# Where I got my new avatar from



## zadiac (14/5/15)

Thought I'd put this here so folks can see where my avatar came from. The history of this is in the picture. Just open it with windows photo viewer and zoom in. It's really funny 

http://i1084.photobucket.com/albums/j402/zadiac/aVW8WXn_700b.jpg

Reactions: Funny 1


----------



## johan (14/5/15)

zadiac said:


> Thought I'd put this here so folks can see where my avatar came from. The history of this is in the picture. Just open it with windows photo viewer and zoom in. It's really funny
> 
> http://i1084.photobucket.com/albums/j402/zadiac/aVW8WXn_700b.jpg



I assume you lost your teeth, but I won't ask how .

Reactions: Funny 1


----------



## Andre (14/5/15)

Ugh, that is ugly! Good thing we have dentists


----------



## Silver (14/5/15)

I like your avatar @zadiac !


----------



## zadiac (14/5/15)

johan said:


> I assume you lost your teeth, but I won't ask how .

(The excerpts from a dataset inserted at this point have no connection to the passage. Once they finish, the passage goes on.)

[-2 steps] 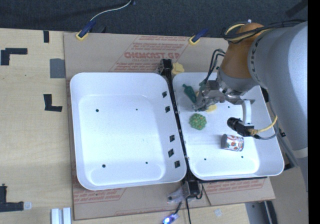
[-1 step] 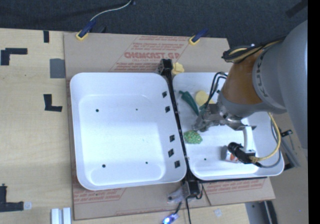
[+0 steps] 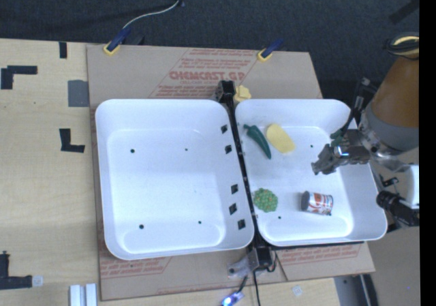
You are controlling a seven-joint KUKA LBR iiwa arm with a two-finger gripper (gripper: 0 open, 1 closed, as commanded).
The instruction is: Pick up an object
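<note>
Hanging over the right bin (image 3: 340,233), the end effector (image 3: 325,163) sits just inside that bin's right wall, above bare white floor, and nothing shows between its fingers; whether they are spread or pressed together I cannot tell, since the dark mechanism blurs into one mass at this slant. Every candidate object lies in the right bin: a small can (image 3: 317,202) on its side toward the near edge and nearest the end effector, a green broccoli-like piece (image 3: 266,200) by the bin's left wall, a yellow lump (image 3: 280,138) toward the far edge, and a dark green pepper-like piece (image 3: 258,140) touching or just beside that lump. No object lies directly beneath the end effector, so a straight descent from here would likely close on bare floor. The can looks the easiest reach, yet lying on its side it could roll away from a finger that touches it off-centre, or squirt out of a pinch across its round body. Going for the yellow lump risks catching the green piece beside it, nudging both and holding neither. The left bin (image 3: 109,161) plays no part here.
</note>
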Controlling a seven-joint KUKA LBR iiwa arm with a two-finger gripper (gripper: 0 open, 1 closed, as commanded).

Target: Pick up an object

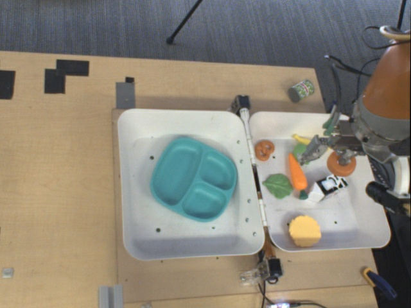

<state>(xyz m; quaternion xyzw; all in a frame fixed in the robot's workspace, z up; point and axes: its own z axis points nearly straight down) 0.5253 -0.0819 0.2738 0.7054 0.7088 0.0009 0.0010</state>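
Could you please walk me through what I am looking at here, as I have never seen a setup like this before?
One camera looks down at a slant on a wooden bench holding two shallow white bins. The grey and orange robot arm reaches in from the right; its gripper hovers over the right bin. That bin holds toy items: a carrot, a green leaf, a yellow block, a small tomato-like piece and a black-and-white item. The left bin holds a teal divided plate. A small can lies on the bench. Nothing visibly sits between the fingers.

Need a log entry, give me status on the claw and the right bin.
Claw over right bin, holding nothing visible. Carrot just below it. Banana and leaf close by.
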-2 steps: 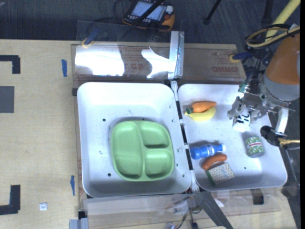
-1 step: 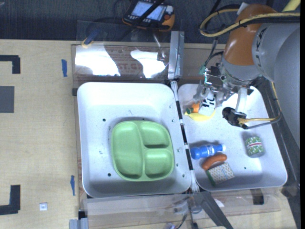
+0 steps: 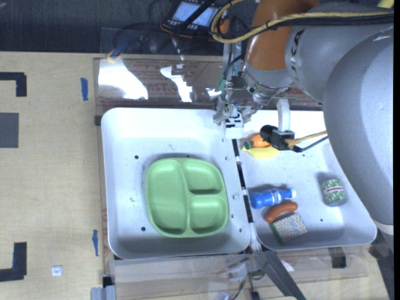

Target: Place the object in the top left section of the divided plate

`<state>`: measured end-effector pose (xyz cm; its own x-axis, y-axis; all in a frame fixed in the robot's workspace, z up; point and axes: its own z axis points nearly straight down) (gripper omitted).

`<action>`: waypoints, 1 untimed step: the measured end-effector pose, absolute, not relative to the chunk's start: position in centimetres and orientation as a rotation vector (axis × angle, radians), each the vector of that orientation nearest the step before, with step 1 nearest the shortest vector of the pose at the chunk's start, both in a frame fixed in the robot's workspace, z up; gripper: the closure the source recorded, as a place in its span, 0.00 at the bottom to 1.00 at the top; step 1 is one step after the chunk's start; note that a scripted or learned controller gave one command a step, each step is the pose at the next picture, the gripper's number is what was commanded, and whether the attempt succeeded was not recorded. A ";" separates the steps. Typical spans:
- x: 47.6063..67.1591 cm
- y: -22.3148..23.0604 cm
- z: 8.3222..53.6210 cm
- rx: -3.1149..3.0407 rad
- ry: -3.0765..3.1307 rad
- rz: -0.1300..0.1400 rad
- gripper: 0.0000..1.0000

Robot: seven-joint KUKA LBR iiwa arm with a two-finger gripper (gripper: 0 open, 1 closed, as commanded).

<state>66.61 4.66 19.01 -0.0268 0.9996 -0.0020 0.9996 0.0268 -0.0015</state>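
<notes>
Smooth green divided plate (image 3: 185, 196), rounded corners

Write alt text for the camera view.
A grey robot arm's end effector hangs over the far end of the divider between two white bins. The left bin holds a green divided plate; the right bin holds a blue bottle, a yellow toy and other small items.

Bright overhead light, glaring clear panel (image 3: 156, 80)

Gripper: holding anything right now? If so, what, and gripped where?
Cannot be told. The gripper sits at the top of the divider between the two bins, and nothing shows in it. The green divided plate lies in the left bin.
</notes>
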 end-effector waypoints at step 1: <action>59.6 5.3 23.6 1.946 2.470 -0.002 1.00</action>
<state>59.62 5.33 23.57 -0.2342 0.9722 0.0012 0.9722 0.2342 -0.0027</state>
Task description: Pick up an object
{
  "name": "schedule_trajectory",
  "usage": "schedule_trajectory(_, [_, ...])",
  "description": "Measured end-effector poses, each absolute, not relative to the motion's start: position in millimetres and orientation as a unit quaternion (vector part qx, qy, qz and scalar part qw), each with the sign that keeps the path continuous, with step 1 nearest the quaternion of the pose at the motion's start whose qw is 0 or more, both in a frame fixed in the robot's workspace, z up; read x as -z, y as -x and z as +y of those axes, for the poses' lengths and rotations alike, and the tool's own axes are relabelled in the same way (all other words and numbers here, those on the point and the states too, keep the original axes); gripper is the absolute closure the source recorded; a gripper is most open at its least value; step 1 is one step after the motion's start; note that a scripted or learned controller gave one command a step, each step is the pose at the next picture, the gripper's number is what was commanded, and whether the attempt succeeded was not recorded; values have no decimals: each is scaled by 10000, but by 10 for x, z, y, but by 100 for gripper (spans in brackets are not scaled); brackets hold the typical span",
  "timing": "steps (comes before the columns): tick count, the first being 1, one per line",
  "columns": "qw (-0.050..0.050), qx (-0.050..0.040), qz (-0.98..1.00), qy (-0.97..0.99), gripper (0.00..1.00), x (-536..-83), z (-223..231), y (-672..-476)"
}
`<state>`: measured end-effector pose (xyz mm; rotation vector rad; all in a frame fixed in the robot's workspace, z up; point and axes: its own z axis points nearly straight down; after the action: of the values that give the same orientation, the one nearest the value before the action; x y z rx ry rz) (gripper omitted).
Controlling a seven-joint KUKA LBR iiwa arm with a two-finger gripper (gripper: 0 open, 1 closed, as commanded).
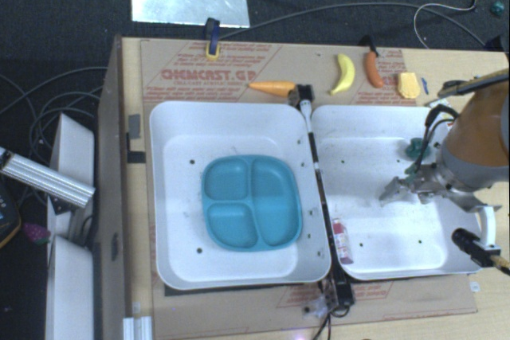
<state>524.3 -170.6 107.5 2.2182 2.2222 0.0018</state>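
In the right bin (374, 255), a small green object (415, 147) lies near the back, partly behind the arm's cables. My gripper (396, 189) is low over the bin floor, just in front of and slightly left of that green object. Nothing shows in its grasp. A small red and white tube (341, 240) lies at the bin's left wall, well away from the gripper. The grey and orange arm (478, 139) covers the bin's right side.
The left bin (171, 171) holds a blue divided plate (252, 200). Behind the bins, on the cardboard, lie a carrot (271, 88), a banana (344, 74), a red-orange sausage-like piece (373, 69) and a yellow chunk (409, 85).
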Motion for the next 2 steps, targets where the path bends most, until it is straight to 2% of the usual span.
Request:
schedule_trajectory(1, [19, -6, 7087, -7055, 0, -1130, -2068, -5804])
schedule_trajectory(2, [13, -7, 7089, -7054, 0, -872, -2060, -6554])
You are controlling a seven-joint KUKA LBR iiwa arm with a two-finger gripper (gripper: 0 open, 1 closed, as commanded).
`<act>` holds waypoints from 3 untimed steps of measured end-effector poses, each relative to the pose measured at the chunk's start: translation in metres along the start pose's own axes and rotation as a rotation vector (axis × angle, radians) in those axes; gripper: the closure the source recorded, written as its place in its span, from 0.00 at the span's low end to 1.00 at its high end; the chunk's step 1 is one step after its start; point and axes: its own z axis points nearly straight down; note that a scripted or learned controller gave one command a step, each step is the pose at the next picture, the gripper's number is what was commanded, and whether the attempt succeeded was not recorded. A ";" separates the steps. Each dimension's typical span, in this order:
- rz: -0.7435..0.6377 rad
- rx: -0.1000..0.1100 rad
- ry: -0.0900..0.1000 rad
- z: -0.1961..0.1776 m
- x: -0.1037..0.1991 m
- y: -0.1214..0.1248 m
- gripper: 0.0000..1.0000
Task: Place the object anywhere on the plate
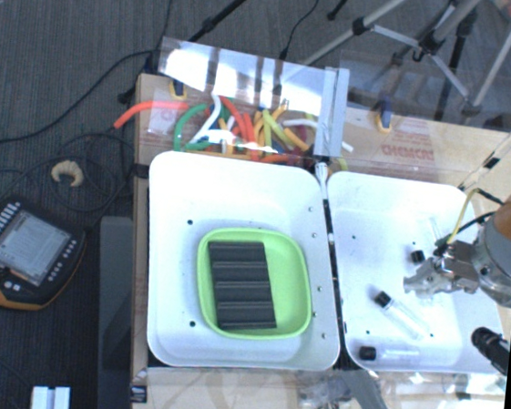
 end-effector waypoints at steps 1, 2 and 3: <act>-0.125 0.001 0.004 0.041 0.070 -0.014 1.00; -0.115 -0.001 -0.004 0.040 0.063 -0.013 0.00; -0.096 0.001 0.002 0.017 0.143 0.071 0.00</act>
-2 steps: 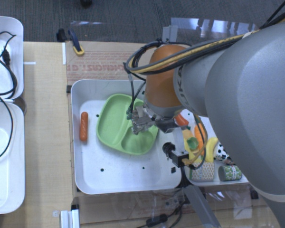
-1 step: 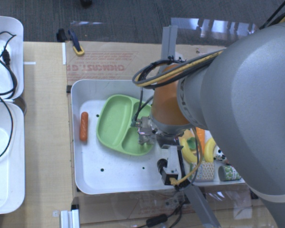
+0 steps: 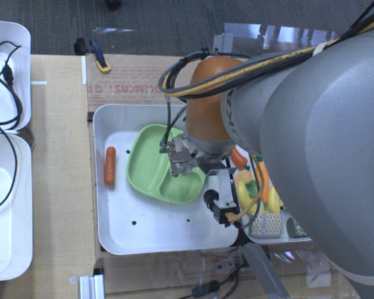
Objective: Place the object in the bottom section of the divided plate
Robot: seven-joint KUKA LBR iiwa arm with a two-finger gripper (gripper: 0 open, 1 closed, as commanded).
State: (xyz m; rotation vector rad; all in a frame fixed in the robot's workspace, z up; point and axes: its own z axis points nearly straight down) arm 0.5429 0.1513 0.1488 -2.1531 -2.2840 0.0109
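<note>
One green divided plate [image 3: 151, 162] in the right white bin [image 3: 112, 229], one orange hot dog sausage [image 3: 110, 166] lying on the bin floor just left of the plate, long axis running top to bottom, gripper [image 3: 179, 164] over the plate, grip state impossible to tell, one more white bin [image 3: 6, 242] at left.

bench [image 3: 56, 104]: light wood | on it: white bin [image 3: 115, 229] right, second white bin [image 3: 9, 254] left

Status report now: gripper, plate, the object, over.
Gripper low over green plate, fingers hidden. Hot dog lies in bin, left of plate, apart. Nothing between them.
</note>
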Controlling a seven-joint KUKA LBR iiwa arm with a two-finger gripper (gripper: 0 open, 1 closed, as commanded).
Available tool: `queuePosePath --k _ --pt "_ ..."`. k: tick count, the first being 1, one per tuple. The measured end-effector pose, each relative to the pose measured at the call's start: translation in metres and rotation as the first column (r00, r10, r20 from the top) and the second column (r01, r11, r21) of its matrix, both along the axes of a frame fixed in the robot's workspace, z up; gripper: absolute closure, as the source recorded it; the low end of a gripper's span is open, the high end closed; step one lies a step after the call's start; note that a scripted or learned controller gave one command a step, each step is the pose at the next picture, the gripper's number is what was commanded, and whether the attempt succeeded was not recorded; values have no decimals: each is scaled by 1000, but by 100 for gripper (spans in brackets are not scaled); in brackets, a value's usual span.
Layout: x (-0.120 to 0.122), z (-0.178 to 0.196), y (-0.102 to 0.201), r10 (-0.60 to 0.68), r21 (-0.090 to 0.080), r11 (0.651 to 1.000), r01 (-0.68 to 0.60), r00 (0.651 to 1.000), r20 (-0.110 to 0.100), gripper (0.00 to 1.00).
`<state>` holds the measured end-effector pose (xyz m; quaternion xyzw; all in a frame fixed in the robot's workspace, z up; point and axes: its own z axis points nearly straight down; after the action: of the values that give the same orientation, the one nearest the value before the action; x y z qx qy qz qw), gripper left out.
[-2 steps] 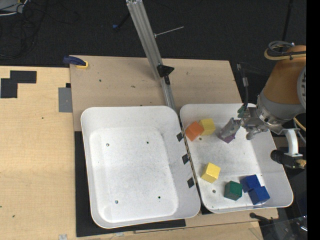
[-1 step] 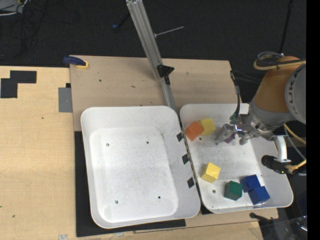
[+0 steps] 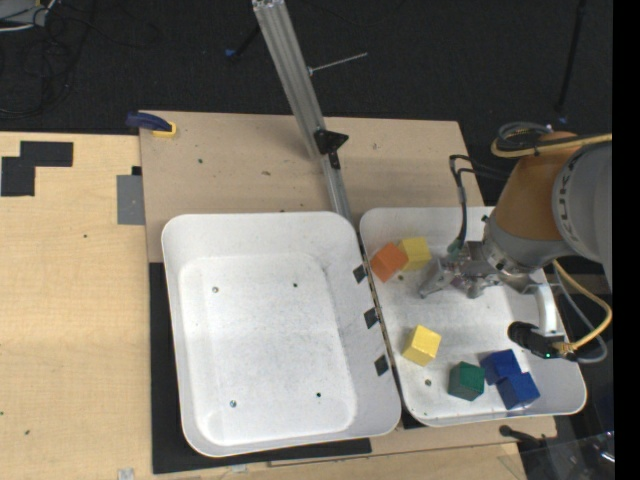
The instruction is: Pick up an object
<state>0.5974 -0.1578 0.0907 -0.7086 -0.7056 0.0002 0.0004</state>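
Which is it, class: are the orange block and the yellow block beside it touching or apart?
Touching. The camera view shows the orange block pressed against the yellow block with no white bin floor between them.

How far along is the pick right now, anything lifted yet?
Done: the arm has reached into the right bin, and the gripper sits low, beside the small yellow block and orange block. In hand: nothing visibly between its fingers. Left: grasp and lift; the yellow cube, green block and blue blocks all rest on the bin floor.
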Motion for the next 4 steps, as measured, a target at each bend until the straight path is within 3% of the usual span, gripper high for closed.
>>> queuePosePath --k 1,2,4 --pt "-1 10 -1 -6 1 1000 6 1000 -2 100" --pt "6 56 -7 -2 -1 1000 2 1000 3 100" --pt "8 183 -9 7 -2 1000 -6 1000 6 100"
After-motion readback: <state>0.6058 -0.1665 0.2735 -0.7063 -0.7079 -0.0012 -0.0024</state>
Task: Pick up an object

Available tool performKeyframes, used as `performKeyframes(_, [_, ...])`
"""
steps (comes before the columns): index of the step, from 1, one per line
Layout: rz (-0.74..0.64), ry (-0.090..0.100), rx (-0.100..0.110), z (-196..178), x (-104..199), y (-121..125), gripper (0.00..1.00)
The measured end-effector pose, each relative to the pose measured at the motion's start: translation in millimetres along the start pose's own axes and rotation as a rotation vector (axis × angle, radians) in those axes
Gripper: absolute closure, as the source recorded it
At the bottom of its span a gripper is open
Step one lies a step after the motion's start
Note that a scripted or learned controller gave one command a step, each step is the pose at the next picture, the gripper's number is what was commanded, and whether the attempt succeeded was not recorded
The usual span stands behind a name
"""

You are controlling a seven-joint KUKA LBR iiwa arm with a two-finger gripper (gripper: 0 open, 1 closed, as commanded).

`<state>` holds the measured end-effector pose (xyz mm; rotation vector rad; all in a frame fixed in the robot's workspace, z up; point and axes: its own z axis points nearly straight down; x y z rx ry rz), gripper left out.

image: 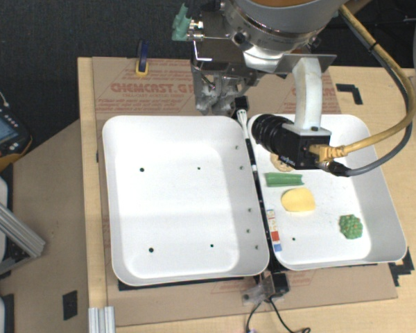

Nope, not all of them. Still have one or two left. Wait, I should have a recent selfie here somewhere......here you go...

http://i1084.photobucket.com/albums/j402/zadiac/toothless-hobo.jpeg

Reactions: Funny 2


----------



## johan (14/5/15)

Geez @zadiac not too bad looking  (luckily I know how your face with teeth ).


----------



## zadiac (14/5/15)

Hehehehe


----------